With the independence of the Captaincy General of Santo Domingo in 1821, this territory officially became the Estado Independiente de Haití Español. However, after the Haitian occupation of the territory from 1822 to 1844, the entire island of Hispaniola became a unified country under the official name of Republic of Haiti. As the Dominicans rebelled against Haitian rule during the Dominican War of Independence from 1844 to 1856, a new independent country with the name of República Dominicana was established in eastern Hispaniola.

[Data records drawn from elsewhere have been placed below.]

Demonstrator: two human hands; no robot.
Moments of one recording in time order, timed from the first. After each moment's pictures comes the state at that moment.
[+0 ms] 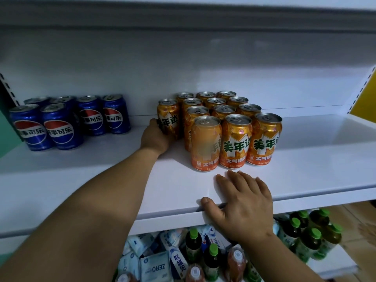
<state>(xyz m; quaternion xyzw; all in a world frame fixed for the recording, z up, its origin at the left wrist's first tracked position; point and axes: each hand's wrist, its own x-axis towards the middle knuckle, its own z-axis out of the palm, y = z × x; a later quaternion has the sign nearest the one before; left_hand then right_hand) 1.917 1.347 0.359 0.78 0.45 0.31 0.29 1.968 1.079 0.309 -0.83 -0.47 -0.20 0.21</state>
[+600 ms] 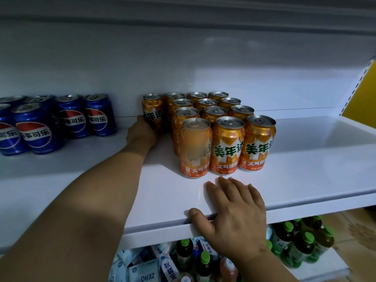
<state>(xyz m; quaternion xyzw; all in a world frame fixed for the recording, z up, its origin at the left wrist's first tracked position) 1.943 1.384 0.360 0.77 0.52 0.28 0.24 1.972 1.080 0.305 -0.82 -0.47 -0.23 0.22</state>
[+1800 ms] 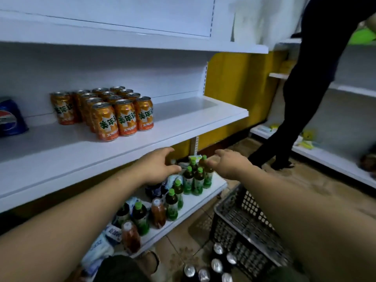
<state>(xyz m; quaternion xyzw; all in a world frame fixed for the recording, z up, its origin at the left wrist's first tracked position) 1.852 1.013 0.395 0.97 0.10 0.00 0.24 1.973 0.816 0.371 -0.97 -0.21 0.08 0.07</state>
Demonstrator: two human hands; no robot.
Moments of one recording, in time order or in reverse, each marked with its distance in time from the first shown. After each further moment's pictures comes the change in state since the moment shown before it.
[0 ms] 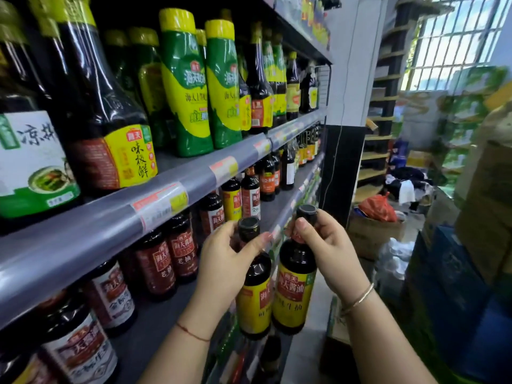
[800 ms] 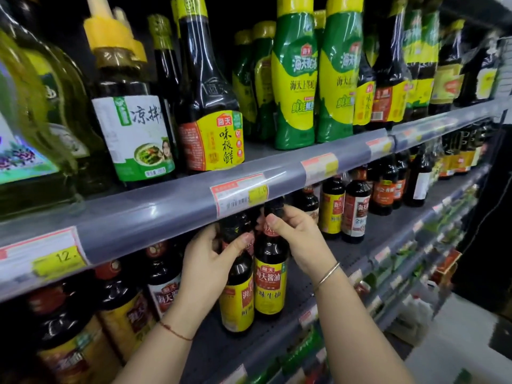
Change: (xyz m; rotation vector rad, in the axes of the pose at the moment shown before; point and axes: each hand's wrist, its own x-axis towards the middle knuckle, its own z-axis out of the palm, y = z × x) left_hand -0.018 -0.035 -0.084 0.193 0.498 -0.116; right_hand 0.082 0.076 0.146 0.428 -0.613 0.066
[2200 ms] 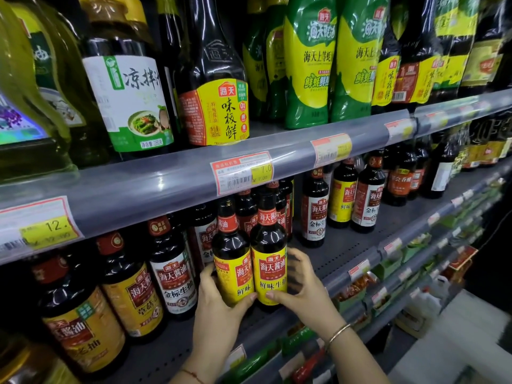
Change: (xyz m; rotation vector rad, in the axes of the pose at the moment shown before) left_hand -0.073 -0.103 0.023 0.237 0.102 -0.252; right_hand -0.087 0.084 -0.021 -0.413 -0.058 0.237
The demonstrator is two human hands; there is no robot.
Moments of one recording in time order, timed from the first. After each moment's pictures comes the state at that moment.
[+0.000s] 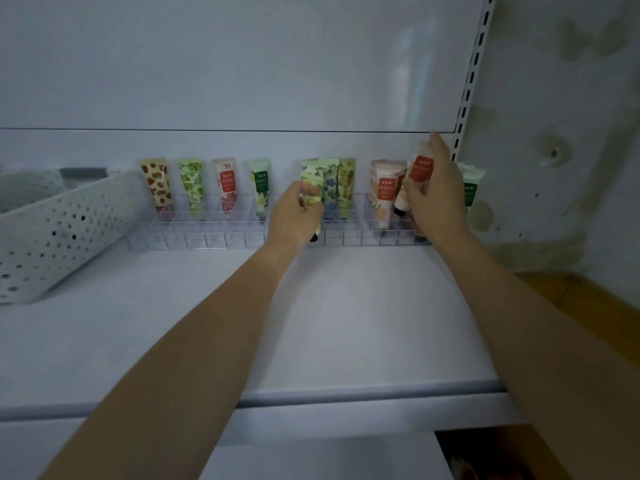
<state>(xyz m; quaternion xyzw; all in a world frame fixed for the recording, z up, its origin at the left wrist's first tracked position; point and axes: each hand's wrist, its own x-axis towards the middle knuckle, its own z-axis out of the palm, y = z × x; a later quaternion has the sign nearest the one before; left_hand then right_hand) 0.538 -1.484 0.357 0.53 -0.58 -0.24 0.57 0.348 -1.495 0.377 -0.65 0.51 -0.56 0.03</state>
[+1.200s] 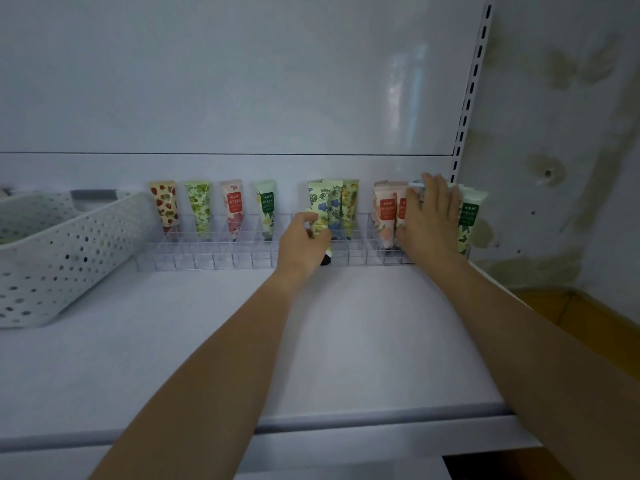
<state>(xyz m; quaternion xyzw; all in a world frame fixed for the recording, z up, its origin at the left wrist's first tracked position) 0.538 -1.484 0.348 0.54 -0.56 -0.27 0.56 0.351 -1.510 0.364 -0.68 0.62 -0.28 -0.26</state>
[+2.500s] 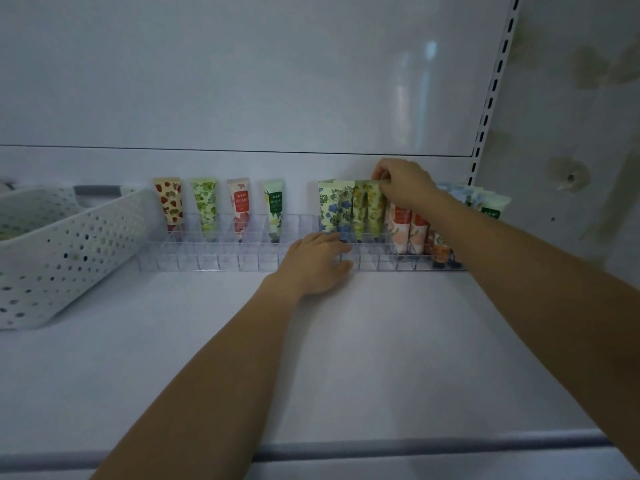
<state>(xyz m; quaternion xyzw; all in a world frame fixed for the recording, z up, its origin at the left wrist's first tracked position) 0.556 -1.497 0.341 0.55 -0.82 0.01 0.18 0.388 -1.568 0.430 -0.77 0.58 -0.27 -0.04</state>
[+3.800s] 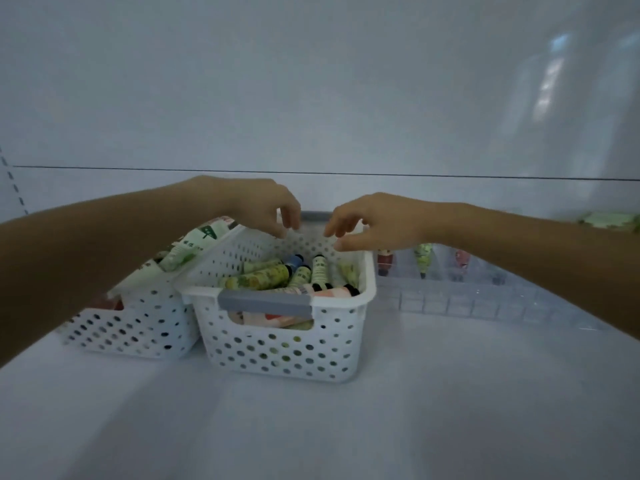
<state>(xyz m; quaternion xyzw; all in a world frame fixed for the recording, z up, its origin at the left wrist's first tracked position) 0.948 -1.485 0.467 0.58 -0.81 0.04 -0.05 0.737 -1.500 0.451 -0.95 0.29 -0.08 0.05</state>
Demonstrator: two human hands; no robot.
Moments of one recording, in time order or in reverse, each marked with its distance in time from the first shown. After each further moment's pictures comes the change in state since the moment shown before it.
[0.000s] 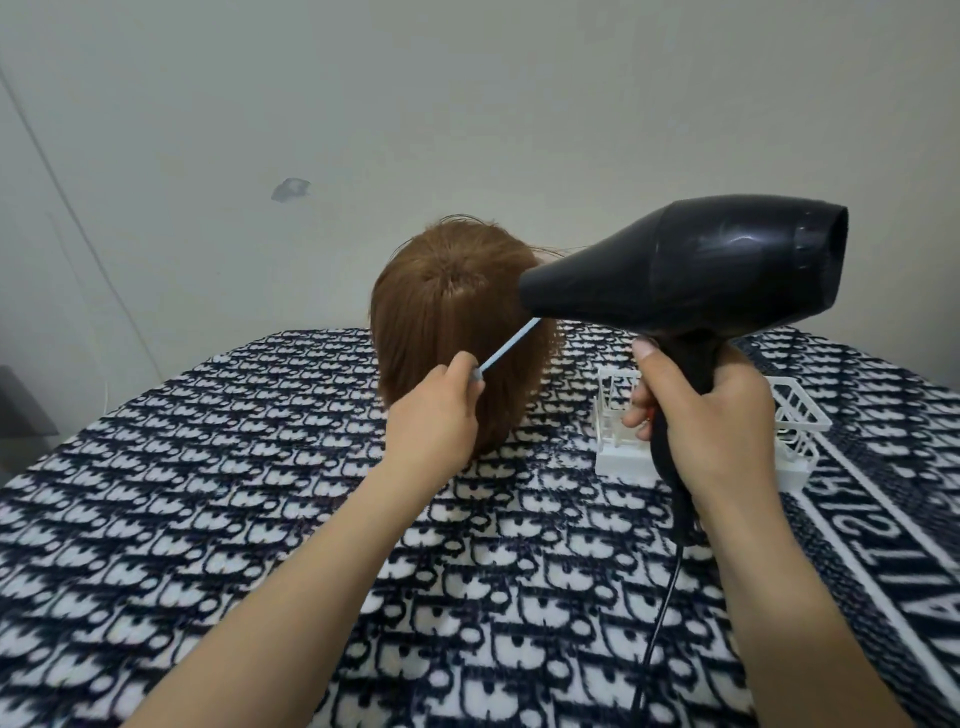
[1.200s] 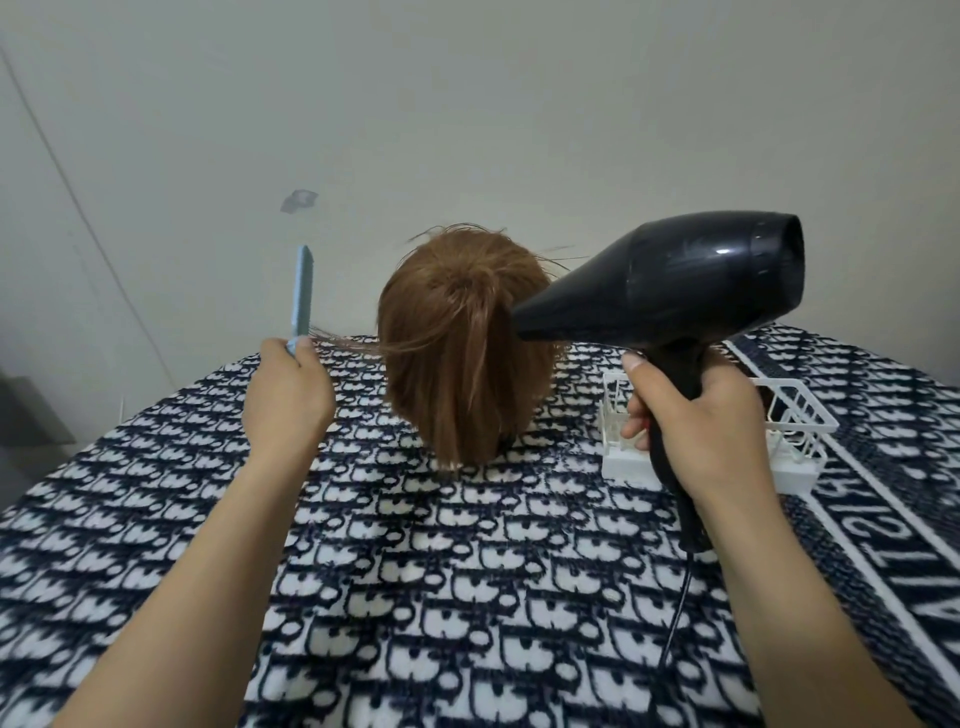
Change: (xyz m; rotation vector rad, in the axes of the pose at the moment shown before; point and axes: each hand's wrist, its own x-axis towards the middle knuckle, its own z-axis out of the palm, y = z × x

In 1844, the first Substantive Charter of the new country, stated: "The Spanish part of the island of Santo Domingo and its adjacent islands form the territory of the Dominican Republic." Western Hispaniola remained as the country of Haiti with the official name of Empire of Haiti or Republic of Haiti.
With the official introduction of the name Haiti in the 19th century, the island of Hispaniola, which until then was most commonly called Santo Domingo, began to be widely identified as Haiti, particularly outside the Spanish-speaking world.